%%
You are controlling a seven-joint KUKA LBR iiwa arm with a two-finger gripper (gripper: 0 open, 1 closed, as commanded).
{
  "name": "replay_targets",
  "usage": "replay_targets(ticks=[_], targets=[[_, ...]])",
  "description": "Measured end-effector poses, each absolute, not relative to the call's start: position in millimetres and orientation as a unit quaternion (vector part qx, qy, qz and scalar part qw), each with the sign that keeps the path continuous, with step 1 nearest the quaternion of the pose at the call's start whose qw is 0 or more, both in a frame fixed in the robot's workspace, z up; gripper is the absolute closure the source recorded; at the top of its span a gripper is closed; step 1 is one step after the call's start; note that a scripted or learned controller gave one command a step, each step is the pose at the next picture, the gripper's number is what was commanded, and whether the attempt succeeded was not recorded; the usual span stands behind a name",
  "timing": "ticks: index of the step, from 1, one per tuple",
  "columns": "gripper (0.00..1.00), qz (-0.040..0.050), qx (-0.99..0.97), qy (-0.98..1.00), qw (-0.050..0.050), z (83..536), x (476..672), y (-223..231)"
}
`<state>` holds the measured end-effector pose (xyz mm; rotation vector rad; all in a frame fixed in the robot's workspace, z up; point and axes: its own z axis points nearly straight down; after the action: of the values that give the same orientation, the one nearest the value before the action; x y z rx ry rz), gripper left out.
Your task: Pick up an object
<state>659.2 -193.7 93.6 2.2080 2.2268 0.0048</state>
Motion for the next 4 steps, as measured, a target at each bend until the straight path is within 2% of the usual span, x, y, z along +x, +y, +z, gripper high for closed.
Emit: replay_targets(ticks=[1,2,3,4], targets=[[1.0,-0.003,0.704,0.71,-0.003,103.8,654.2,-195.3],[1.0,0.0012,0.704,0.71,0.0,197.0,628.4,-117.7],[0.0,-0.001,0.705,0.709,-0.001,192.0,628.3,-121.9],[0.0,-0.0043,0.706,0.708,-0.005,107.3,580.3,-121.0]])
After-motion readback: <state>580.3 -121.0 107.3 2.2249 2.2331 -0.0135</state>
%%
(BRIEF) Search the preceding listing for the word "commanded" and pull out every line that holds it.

(RESPONSE FOR THIS EXERCISE)
You are controlling a seven-joint KUKA LBR iiwa arm with a two-finger gripper (gripper: 0 open, 1 closed, as commanded).
  "description": "Measured end-effector poses, each absolute, not relative to the call's start: position in millimetres and orientation as a unit quaternion (vector part qx, qy, qz and scalar part qw), each with the sign that keeps the path continuous, with step 1 nearest the quaternion of the pose at the call's start whose qw is 0 or more, both in a frame fixed in the robot's workspace, z up; gripper is the absolute closure the source recorded; at the top of its span a gripper is closed; step 1 is one step after the call's start; note that a scripted or learned controller gave one command a step, each step is the pose at the next picture, the gripper's number is what was commanded, and whether the attempt succeeded was not recorded; the usual span stands behind a name",

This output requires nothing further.